I read Geoffrey Herman’s book on the Exilarch, A Prince Without a Kingdom, because of my own philosophical interests in Jewish political theory and the problem of rabbinic versus non-rabbinic Jewish authority, as well as textual and historical relating to the Babylonian Talmud. Mostly I read this stuff to get a more firm understanding about the social position of the rabbis and the extent and limits to their authority in Jewish society. As the nominal heads of the Jewish community in Sassanian Babylonia, the Exilarchs were non-rabbinic authorities, people of wealth who were geographically, culturally, and politically close to Persian ruling elites.
A careful and judicious historian, Herman wants to walk back the conflict model of exilarch-rabbinate relations as propounded by Zuri, Beer, and Neusner (pp.182-7). Instead of a model of alliances and discord, Herman maps “differing approaches reflecting the diverse and shifting rabbinic landscape” (p.209). But what I take from his study is the degree to which the authority of the rabbis in Sassanian Babylon was limited and relative vis-à-vis the Exilarch and his circle. There are notable exceptions, including figures no less than Rav Nachman and Rava, who lived close to the winter residence of the Sasanian court in Mehoza. While the geographical extent of the Exilarchs’ authority remains in question, they served as a useful foil in rabbinic sources. More often than not, the rabbis present themselves at odds with and abused by these Jewish elites, who themselves were quite distant from rabbinic norms and values (pp. 219-222, 238).
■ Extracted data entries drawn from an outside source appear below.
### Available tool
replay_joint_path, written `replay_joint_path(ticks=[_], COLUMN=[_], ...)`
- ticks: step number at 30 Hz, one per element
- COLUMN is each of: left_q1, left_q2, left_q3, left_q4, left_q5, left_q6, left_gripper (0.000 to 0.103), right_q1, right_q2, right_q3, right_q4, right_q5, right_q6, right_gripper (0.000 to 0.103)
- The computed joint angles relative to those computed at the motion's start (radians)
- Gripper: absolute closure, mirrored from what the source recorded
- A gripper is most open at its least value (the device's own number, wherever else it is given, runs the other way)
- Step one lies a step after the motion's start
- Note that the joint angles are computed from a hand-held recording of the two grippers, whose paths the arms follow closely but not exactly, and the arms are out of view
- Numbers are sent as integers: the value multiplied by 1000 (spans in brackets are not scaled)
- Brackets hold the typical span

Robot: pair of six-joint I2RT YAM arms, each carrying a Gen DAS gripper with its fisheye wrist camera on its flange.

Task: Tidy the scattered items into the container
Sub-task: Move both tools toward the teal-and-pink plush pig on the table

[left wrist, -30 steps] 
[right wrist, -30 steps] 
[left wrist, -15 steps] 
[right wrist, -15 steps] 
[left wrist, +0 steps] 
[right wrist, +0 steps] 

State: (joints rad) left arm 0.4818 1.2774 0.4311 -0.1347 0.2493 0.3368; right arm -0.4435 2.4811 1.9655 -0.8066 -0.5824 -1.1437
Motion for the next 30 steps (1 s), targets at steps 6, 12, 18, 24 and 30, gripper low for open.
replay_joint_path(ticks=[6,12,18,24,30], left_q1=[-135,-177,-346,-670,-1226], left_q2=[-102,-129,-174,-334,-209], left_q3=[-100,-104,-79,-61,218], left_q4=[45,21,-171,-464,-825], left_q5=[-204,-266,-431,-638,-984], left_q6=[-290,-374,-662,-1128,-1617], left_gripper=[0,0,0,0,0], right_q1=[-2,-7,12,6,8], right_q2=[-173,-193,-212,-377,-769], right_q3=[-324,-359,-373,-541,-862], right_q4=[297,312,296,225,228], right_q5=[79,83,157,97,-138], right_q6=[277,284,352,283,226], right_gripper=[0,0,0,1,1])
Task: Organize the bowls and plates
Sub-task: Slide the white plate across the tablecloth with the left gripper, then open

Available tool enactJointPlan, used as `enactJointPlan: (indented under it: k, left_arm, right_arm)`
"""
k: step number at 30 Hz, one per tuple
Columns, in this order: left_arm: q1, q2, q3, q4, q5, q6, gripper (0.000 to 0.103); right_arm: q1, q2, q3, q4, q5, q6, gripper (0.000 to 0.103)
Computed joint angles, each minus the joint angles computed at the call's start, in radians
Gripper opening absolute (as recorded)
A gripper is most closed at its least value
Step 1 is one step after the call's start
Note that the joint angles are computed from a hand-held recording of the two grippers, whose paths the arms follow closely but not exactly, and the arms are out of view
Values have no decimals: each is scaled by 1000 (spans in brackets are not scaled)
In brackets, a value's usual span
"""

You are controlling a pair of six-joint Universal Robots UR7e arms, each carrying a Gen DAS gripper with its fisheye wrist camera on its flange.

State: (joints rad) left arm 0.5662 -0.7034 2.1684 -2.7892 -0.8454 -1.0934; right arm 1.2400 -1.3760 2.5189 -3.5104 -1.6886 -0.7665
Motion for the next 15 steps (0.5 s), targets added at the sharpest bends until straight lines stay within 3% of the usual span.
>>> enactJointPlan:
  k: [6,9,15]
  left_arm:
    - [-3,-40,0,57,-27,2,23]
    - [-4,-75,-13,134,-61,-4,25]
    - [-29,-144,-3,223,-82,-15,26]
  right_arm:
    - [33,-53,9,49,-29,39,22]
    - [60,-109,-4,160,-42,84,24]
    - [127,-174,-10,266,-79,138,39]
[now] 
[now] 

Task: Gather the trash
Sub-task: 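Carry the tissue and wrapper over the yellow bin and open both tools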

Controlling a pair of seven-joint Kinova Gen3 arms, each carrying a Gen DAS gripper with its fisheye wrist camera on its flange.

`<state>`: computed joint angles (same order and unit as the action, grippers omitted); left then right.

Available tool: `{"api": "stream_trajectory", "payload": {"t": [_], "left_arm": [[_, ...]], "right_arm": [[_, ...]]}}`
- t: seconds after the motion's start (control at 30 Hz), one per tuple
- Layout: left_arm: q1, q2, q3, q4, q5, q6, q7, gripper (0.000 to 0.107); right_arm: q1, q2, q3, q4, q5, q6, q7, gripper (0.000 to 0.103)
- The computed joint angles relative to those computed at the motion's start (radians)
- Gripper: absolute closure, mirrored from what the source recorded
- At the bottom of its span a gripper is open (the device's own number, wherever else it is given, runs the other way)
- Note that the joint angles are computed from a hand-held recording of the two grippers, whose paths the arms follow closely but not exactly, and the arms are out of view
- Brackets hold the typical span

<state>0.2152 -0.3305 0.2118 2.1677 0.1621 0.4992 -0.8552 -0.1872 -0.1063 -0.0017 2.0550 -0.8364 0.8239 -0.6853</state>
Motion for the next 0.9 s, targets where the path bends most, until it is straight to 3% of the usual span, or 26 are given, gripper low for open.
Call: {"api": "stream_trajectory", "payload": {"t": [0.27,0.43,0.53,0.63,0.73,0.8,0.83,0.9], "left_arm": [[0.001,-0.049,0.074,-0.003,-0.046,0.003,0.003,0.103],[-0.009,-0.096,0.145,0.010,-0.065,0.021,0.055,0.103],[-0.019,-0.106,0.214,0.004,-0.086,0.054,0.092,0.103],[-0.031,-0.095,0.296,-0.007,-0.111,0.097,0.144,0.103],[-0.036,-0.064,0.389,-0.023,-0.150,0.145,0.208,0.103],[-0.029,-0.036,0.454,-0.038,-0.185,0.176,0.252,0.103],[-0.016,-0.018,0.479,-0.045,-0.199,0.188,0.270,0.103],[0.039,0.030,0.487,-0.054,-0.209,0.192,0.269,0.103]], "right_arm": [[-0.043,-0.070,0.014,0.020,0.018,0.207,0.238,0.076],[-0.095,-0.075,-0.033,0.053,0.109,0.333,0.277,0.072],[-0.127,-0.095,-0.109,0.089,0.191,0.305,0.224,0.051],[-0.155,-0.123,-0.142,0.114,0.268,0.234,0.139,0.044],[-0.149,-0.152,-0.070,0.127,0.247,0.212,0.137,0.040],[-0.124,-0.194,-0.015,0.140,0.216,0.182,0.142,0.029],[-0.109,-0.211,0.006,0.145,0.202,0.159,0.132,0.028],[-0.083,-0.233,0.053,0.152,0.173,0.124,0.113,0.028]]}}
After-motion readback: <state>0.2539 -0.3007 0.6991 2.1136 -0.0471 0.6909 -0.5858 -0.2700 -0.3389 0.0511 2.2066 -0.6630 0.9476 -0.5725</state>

Forget Athens and Jerusalem. Most of what we know about the Exlicharate appears in the Babylonian and Jerusalem Talmuds; and what we know about them is how little we actually know about them. Herman notes that, in the rabbinic imagination, the Exilarch was more like a symbol than an individuated flesh and blood person (p.238). That suits my own purpose here, interested as I am not so much in the reality of power per se or the history of an office. In our sources, the preferred setting for the rabbis to reflect upon the Exilarch was the banquet. Carried around in golden sedans, they flaunted their wealth. Without getting into arguments about Hellenization in Sassanian Mesopotamia, my interest here is in the Exilarch as a gilded image and gaudy emblem of non-rabbinic authority, “a colorful portrait of power and wealth” (1) from a more eastern place more or less outside the Mediterranean and its more familiar-to-us Greco-Roman cultural orbit. For the 19th century historian Heinrich Graetz, the Exilarch was a strange object of fascination. Unlike Roman and Byzantine Palestine, we have almost no idea what this world “looked like.”